START RAW DATA

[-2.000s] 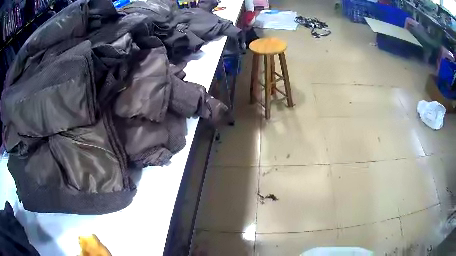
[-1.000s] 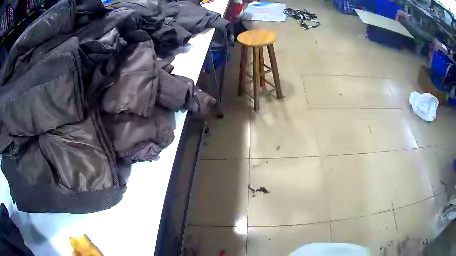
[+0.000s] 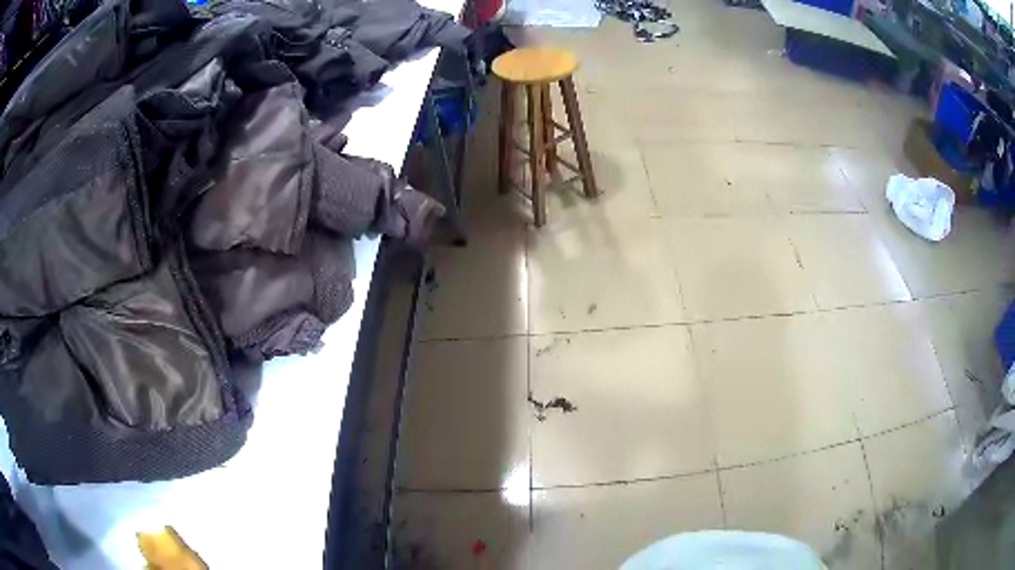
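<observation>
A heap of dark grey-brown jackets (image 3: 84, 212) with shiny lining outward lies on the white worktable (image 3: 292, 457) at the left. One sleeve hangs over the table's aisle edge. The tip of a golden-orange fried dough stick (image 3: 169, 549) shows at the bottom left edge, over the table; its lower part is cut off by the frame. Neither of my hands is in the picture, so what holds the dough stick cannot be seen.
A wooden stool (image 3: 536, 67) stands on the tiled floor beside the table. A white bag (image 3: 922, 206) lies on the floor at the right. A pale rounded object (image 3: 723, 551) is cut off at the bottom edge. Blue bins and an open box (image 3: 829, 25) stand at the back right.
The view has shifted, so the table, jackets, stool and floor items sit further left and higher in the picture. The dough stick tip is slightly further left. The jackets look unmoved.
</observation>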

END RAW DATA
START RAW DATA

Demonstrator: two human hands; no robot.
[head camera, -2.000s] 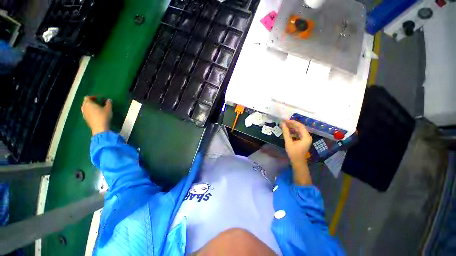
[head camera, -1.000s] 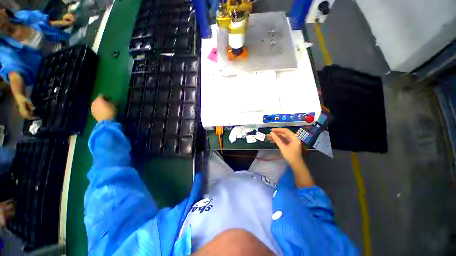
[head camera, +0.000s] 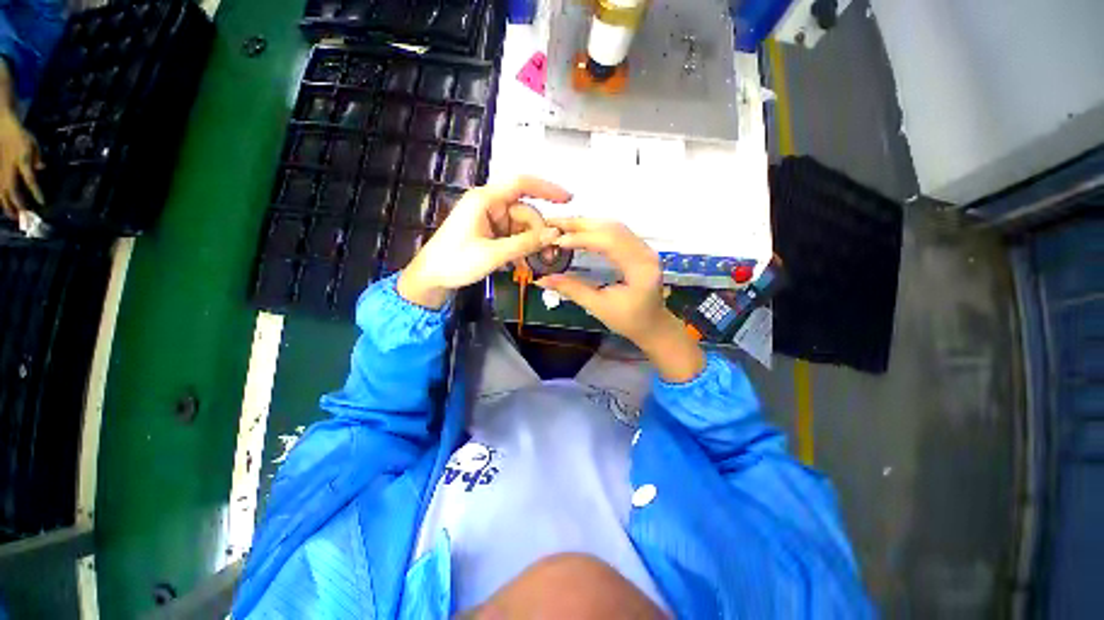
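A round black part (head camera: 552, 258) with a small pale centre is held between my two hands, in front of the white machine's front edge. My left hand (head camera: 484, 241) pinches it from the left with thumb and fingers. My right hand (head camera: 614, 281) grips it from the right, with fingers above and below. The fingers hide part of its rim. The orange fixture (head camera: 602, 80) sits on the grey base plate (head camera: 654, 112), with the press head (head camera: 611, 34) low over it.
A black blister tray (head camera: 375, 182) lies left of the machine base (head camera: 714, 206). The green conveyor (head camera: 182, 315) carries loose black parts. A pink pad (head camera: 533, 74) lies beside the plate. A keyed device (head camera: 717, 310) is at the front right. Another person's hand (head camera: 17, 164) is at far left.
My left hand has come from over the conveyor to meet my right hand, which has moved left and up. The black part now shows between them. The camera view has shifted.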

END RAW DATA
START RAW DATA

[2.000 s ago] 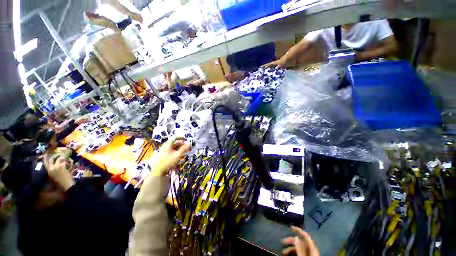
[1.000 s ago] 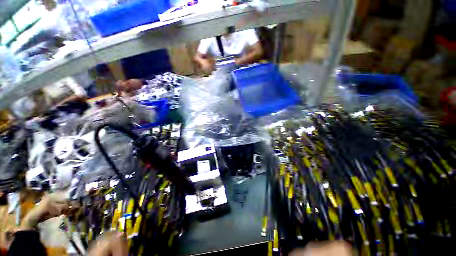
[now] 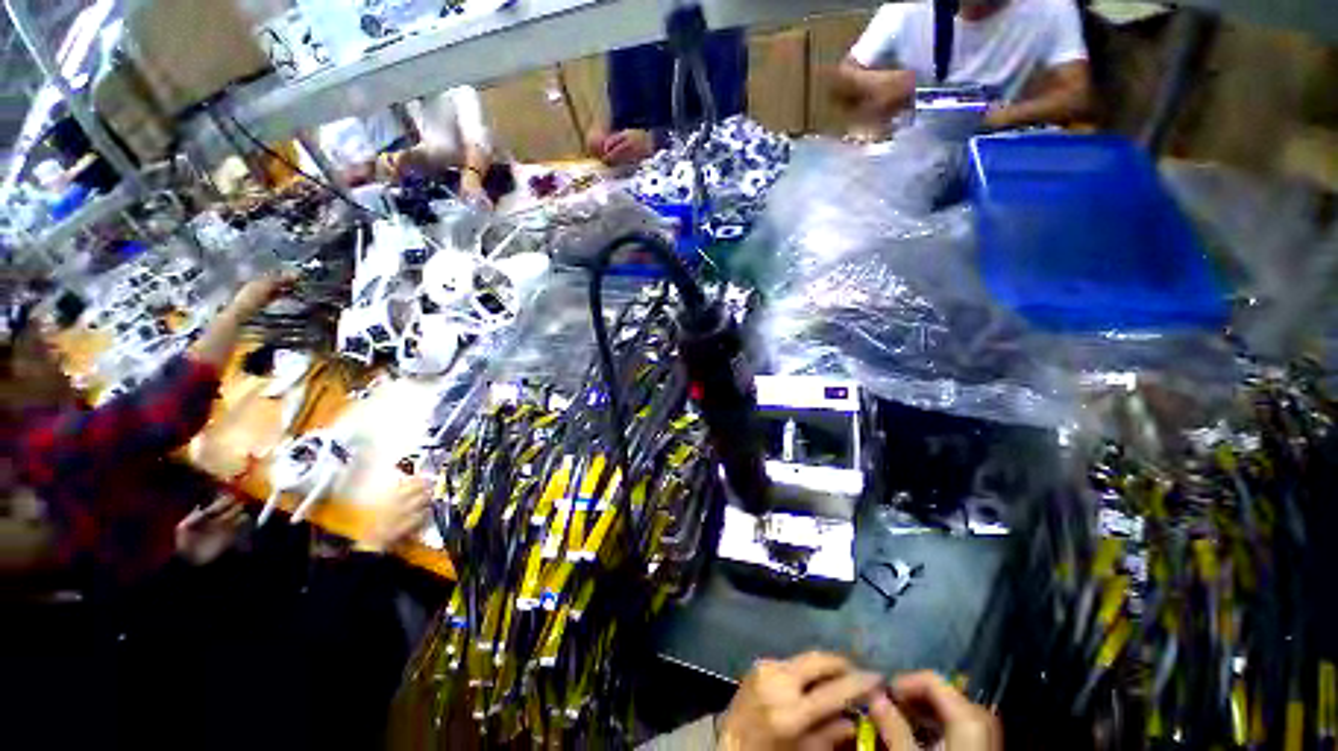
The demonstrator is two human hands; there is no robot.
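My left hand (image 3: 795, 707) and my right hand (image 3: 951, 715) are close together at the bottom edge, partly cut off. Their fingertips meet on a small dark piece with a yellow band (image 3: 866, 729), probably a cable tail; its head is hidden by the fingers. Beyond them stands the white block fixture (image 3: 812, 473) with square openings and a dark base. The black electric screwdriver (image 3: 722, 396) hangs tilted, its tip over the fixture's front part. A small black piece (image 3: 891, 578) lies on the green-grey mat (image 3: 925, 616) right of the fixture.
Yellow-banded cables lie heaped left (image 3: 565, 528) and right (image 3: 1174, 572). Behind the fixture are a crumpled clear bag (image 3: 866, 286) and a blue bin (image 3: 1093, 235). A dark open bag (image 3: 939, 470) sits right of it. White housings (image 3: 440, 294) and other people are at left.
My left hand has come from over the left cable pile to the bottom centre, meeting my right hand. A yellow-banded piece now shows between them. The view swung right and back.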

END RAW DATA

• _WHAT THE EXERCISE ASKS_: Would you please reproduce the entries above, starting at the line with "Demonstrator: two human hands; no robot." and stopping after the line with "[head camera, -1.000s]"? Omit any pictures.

• _RESPONSE AREA_:
Demonstrator: two human hands; no robot.
[head camera, -2.000s] 
[head camera, -1.000s] 

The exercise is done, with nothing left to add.